Golang’s cleanup logic for sync.Pool is very simple and brutal. Golang’s runtime will trigger a call to poolCleanup to clean up allPools before each round of GC.

 1
 2
 3
 4
 5
 6
 7
 8
 9
10
11
12
13
14
15
func poolCleanup() {
	for _, p := range oldPools {
		p.victim = nil
		p.victimSize = 0
	}

	for _, p := range allPools {
		p.victim = p.local
		p.victimSize = p.localSize
		p.local = nil
		p.localSize = 0
	}

	oldPools, allPools = allPools, nil
}

Here we need to formally introduce the victim mechanism of the sync.Pool, which is also mentioned in the object-stealing logic of the Get function.

In each round of sync.Pool cleanup, the pool of objects is not completely cleaned up for the time being, but is placed in the victim. In other words, after each round of GC, the object pool of sync.Pool is transferred to victim, and the victim of the previous round is emptied out.

Why is this done? This is because Golang wants to prevent the sync.Pool from being suddenly emptied after a GC, which would affect the performance of the program. So we use victim as a transition first, and if we can’t get the data in the current round of object pool, we can also get it from victim, so that the program performance will be smoother.

The victim mechanism was first used in CPU Cache, you can read this wiki: Victim_cache for more details.

Other optimizations

false sharing problem avoidance

1
2
3
4
5
6
7
type poolLocal struct {
	poolLocalInternal

	// Prevents false sharing on widespread platforms with
	// 128 mod (cache line size) = 0 .
	pad [128 - unsafe.Sizeof(poolLocalInternal{})%128]byte
}

When we talk about poolLocal above, we find this strange structure: poolLocal has a pad attribute, and from the way this attribute is defined, it is clearly designed to round up to an integer multiple of 128 Byte. Why is this done?

Here it is to avoid the false sharing problem with CPU Cache: CPU Cache Lines are usually in 64 byte or 128 byte units. In our scenario, the poolLocal of each P is in the form of an array. If the CPU Cache Line is 128 byte and the poolLocal is less than 128 byte, the cacheline will take the memory data of other P’s poolLocal to make up a whole Cache Line.

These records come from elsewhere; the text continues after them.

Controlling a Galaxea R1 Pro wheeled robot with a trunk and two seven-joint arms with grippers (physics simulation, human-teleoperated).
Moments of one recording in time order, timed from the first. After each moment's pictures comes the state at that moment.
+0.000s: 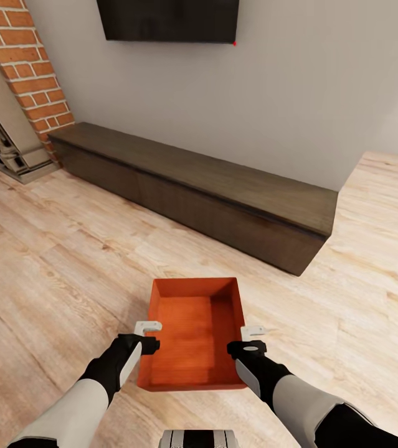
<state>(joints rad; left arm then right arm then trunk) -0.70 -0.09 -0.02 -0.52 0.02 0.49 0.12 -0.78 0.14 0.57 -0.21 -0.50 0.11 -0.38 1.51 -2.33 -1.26</state>
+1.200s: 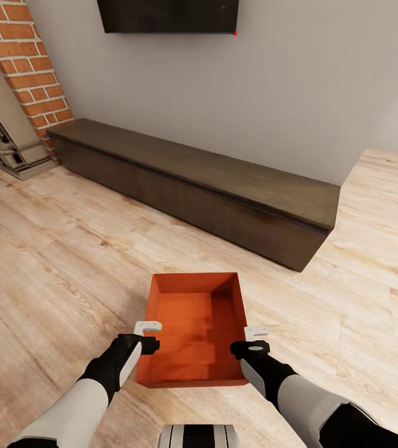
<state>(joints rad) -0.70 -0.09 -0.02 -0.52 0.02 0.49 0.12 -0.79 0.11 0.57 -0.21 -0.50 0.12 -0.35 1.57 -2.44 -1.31</state>
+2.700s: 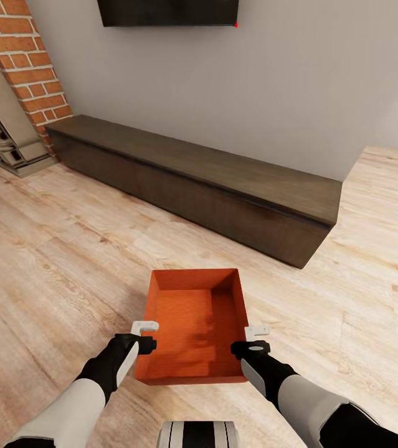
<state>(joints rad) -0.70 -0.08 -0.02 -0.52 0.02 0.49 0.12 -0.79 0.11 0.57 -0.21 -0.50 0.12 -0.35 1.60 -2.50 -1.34</state>
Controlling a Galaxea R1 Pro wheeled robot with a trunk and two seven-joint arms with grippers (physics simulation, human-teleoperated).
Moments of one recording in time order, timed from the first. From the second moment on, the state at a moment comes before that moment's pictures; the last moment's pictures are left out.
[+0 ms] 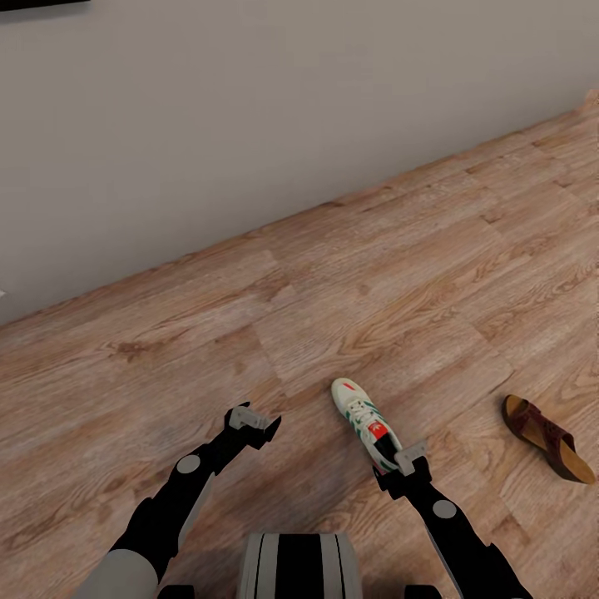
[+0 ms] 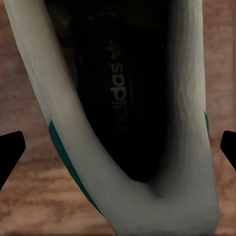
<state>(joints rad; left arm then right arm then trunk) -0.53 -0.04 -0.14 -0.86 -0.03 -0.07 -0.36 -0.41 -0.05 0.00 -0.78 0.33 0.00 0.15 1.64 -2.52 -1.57</state>
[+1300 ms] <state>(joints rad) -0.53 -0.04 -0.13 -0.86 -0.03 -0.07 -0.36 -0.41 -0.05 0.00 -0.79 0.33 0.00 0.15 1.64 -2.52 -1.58</state>
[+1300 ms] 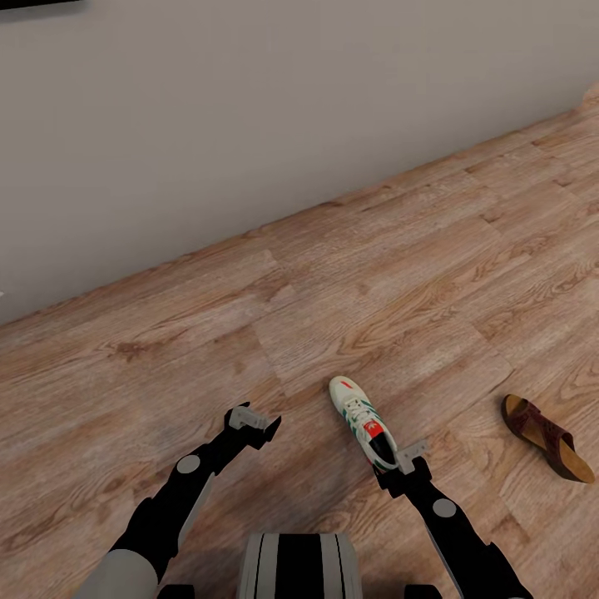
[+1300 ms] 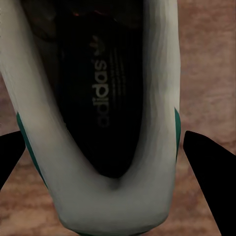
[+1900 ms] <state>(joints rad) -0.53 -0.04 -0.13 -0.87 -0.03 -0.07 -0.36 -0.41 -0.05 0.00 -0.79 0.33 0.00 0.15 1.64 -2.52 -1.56</state>
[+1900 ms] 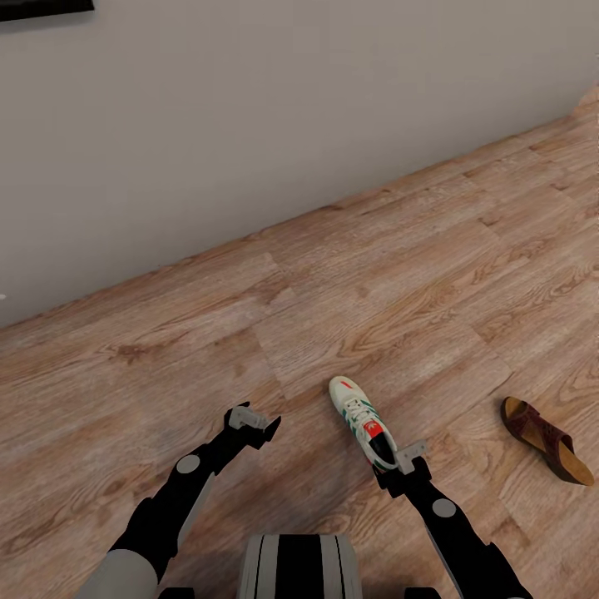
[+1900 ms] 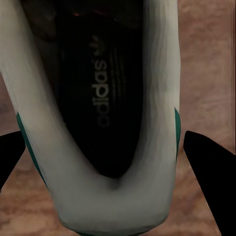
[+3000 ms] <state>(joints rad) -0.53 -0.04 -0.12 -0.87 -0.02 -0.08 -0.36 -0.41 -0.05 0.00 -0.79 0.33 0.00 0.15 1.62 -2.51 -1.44</state>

If two adjacent P’s are running on two different CPU cores at the same time, they will overwrite the CacheLine and cause the Cacheline to fail repeatedly, and the CPU Cache will be useless.

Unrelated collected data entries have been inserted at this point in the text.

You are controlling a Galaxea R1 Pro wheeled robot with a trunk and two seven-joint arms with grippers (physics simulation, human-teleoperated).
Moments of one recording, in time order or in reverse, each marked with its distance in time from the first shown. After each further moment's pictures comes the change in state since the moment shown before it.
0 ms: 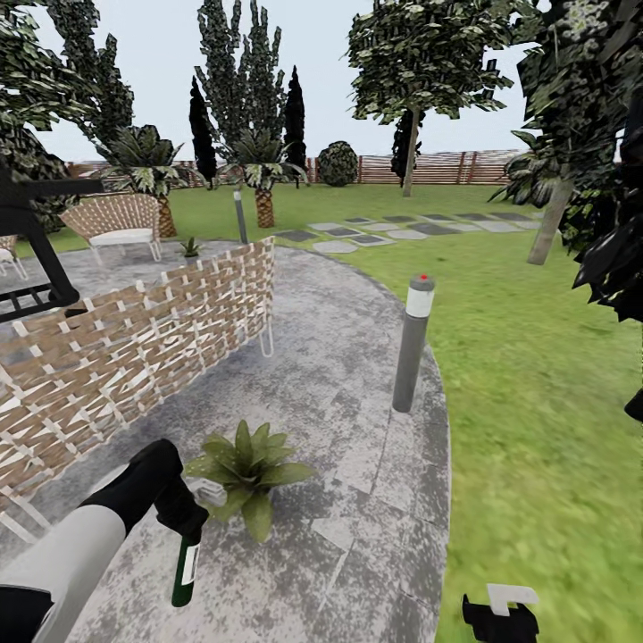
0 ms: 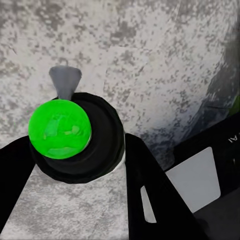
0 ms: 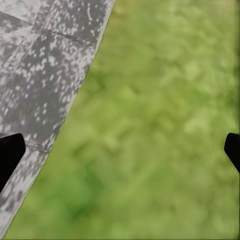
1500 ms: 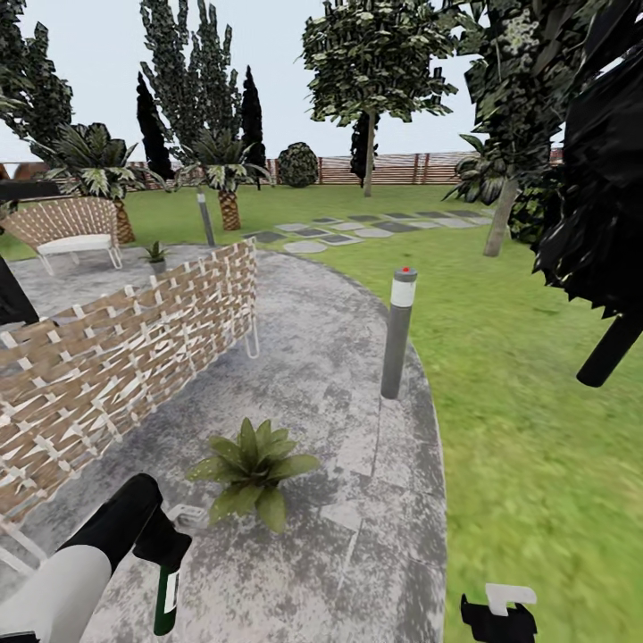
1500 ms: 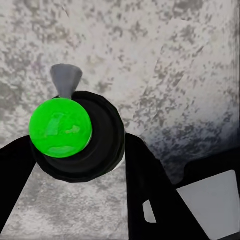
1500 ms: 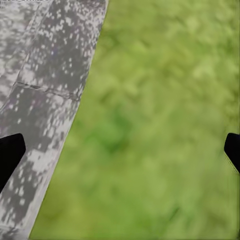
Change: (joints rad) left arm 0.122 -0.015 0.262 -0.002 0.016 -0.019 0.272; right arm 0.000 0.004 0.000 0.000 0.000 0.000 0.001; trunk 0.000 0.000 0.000
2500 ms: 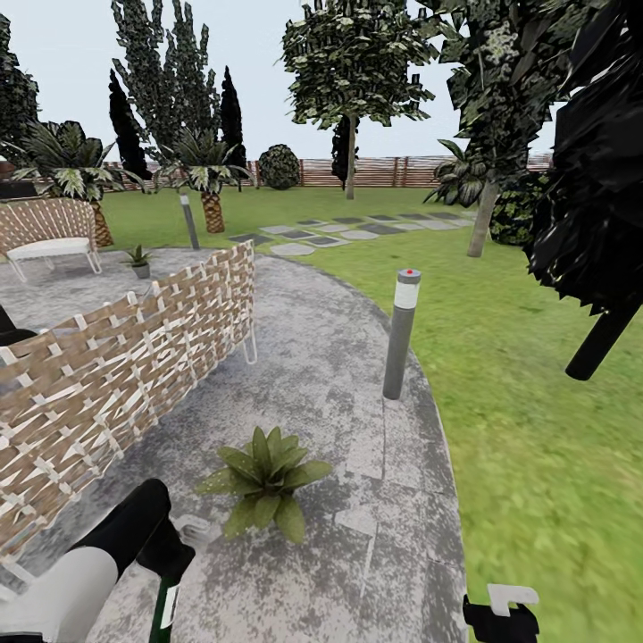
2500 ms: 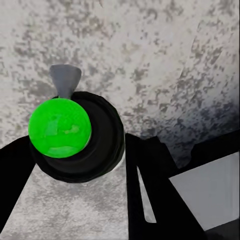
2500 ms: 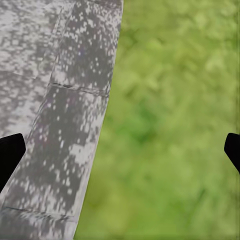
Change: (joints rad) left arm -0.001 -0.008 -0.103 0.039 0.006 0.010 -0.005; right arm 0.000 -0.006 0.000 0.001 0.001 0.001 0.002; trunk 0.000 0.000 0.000
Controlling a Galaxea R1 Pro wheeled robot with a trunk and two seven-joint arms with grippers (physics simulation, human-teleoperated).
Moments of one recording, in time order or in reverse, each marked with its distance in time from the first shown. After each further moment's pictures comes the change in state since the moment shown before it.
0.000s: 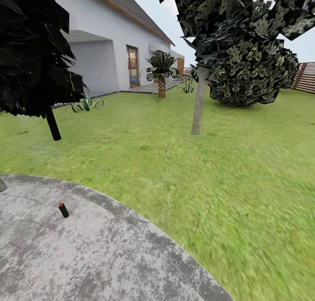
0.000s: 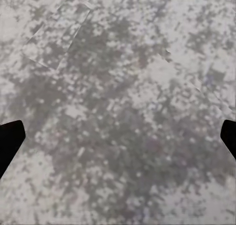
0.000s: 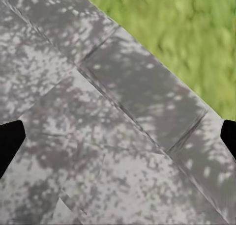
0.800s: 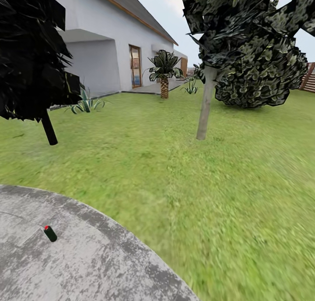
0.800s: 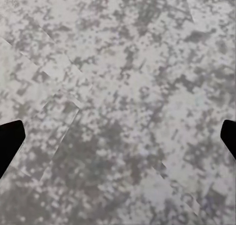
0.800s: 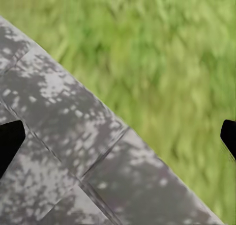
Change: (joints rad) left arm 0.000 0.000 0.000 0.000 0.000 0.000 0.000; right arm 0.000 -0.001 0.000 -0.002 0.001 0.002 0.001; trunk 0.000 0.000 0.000
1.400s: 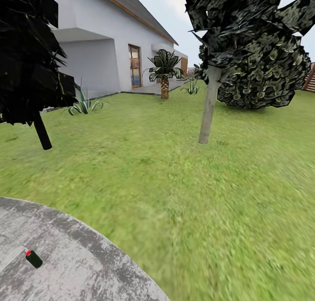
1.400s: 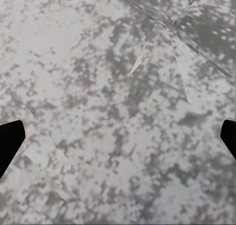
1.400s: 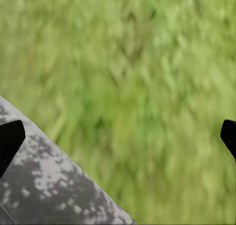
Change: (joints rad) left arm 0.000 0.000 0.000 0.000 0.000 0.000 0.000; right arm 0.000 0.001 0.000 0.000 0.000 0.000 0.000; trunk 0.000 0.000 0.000
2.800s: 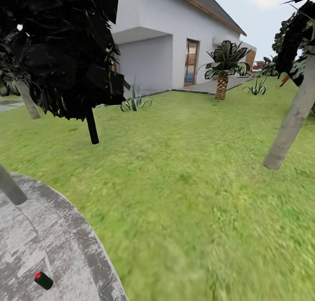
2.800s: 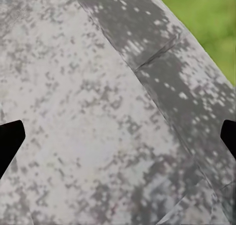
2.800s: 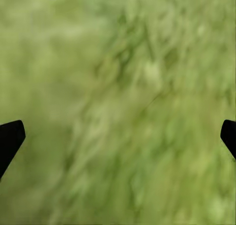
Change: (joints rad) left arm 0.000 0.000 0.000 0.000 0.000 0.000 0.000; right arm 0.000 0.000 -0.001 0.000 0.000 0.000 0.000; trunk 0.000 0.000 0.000
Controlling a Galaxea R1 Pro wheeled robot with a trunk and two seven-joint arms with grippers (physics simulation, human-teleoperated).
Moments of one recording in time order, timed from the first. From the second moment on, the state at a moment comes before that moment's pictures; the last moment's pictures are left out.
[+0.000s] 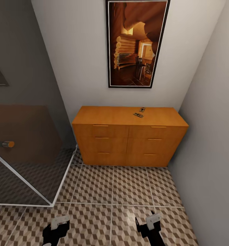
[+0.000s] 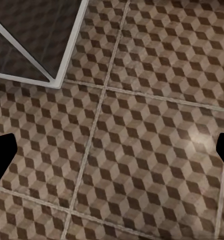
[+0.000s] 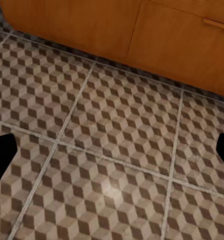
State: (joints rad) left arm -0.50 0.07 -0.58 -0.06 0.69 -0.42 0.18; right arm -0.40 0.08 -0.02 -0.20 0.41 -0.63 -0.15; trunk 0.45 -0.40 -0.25
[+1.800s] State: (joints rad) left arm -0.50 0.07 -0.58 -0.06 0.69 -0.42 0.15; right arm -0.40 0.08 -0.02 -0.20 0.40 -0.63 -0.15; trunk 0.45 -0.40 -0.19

CPU Cache is the closest cache to the CPU, and if it is used well, it will greatly improve the performance of the program. Golang uses the pad method to prevent false sharing, so that the CacheLine is not shared with other P’s poolLocal.

How sync.Pool performs

To recap, sync.Pool maximizes performance by.

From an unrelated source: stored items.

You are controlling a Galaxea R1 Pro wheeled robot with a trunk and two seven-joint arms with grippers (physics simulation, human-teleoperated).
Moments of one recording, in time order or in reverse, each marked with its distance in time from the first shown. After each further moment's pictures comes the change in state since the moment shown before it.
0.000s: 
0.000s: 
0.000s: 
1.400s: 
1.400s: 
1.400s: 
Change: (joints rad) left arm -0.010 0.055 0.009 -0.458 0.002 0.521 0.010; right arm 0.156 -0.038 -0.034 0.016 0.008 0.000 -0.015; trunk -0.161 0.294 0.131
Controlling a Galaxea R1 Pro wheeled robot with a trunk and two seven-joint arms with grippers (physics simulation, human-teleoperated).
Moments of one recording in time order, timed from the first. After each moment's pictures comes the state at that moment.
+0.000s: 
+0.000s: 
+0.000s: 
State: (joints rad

  • Using the GMP feature to create a local object pool poolLocal for each P to minimize concurrency conflicts.
  • Each poolLocal has a private object, and access to private objects is prioritized to avoid complex logic.
  • Use pin to lock the current P during Get and Put to prevent goroutine from being preempted and causing program chaos.
  • Use object stealing mechanism to fetch objects from other P’s local object pool and victim during Get.
  • Make full use of CPU Cache feature to improve program performance.